Your assignment: For the listing below, show each line that includes the string "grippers".

Supplied information:
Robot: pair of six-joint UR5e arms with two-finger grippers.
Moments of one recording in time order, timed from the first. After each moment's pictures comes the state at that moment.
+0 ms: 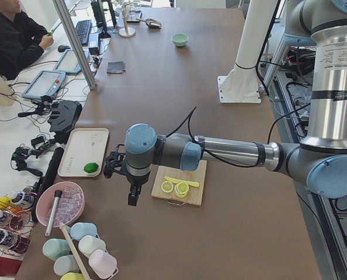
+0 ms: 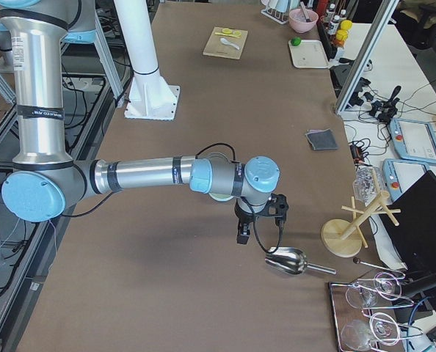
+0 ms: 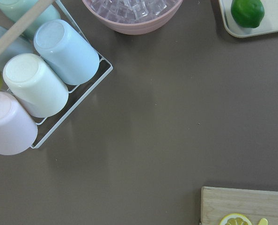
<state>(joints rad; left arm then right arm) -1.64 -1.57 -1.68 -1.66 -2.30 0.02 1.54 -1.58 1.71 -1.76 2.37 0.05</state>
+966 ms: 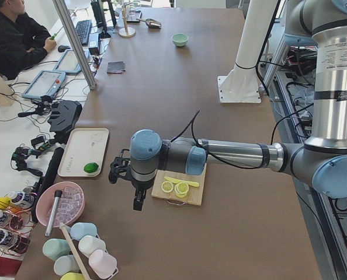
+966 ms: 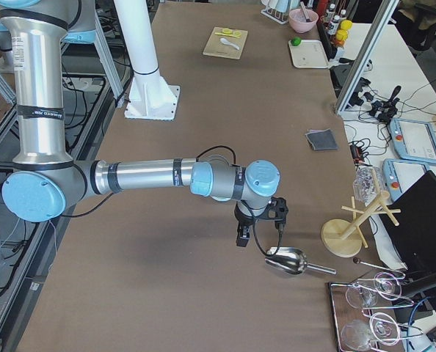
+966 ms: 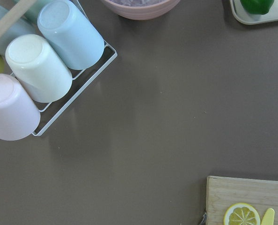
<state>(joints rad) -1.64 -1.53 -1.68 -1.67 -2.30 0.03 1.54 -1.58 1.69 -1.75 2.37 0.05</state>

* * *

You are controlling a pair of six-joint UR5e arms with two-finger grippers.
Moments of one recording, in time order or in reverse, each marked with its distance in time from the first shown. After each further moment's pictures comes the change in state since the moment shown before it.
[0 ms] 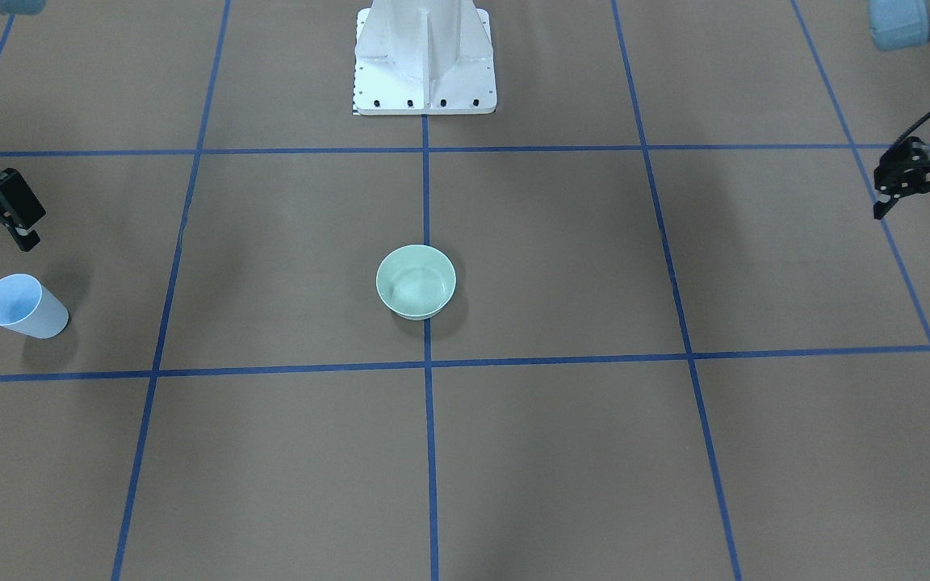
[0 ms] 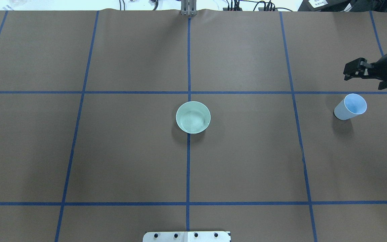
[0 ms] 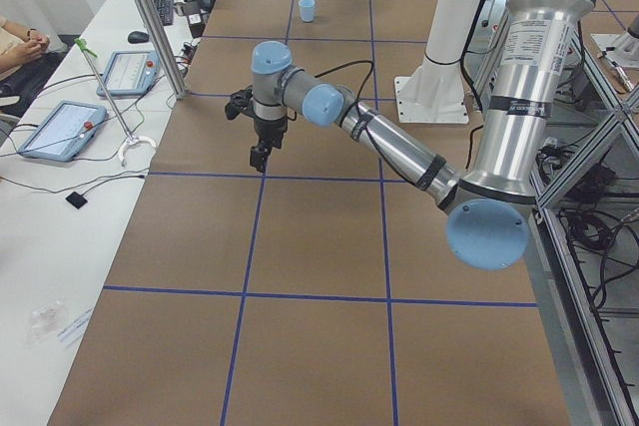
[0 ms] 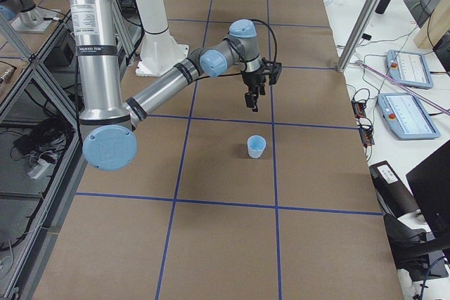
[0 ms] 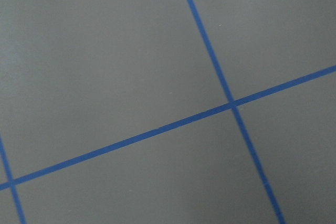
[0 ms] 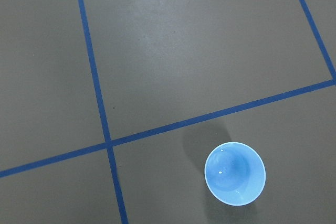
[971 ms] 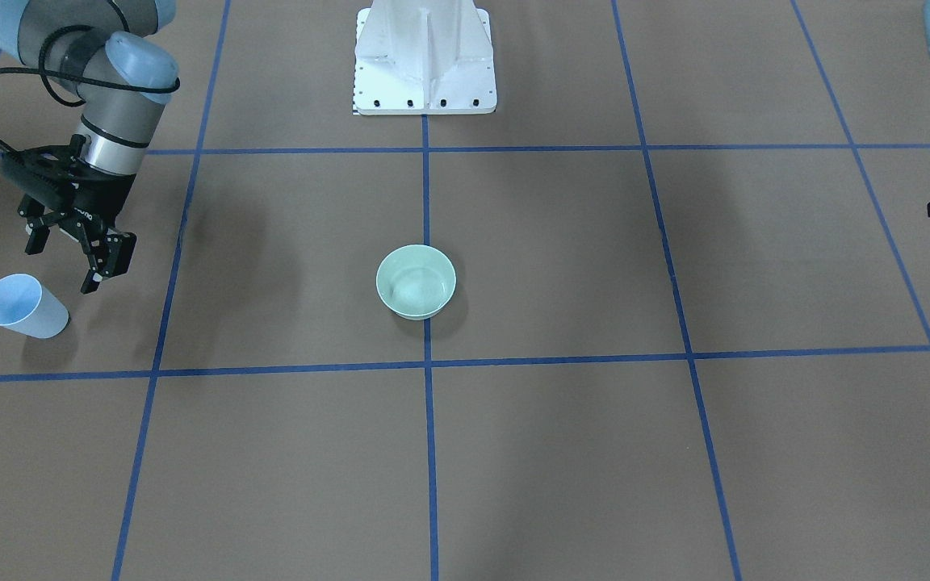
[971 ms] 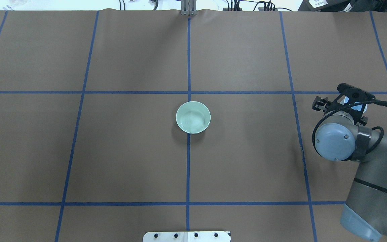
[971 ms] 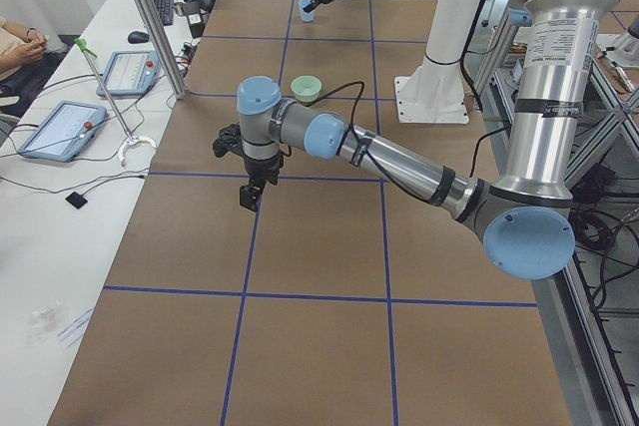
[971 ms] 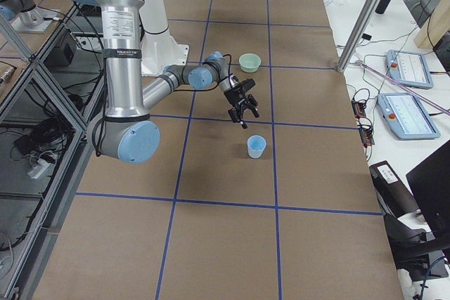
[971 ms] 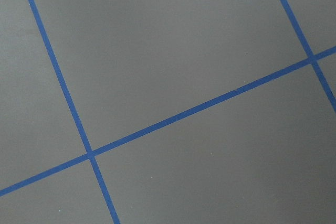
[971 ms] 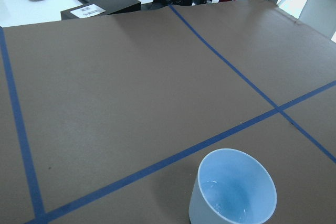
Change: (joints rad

Result for this task:
Robot: pair of six-joint UR5e arms with two-finger grippers.
You are controlling a pair of six-joint UR5e arms with two-finger grippers.

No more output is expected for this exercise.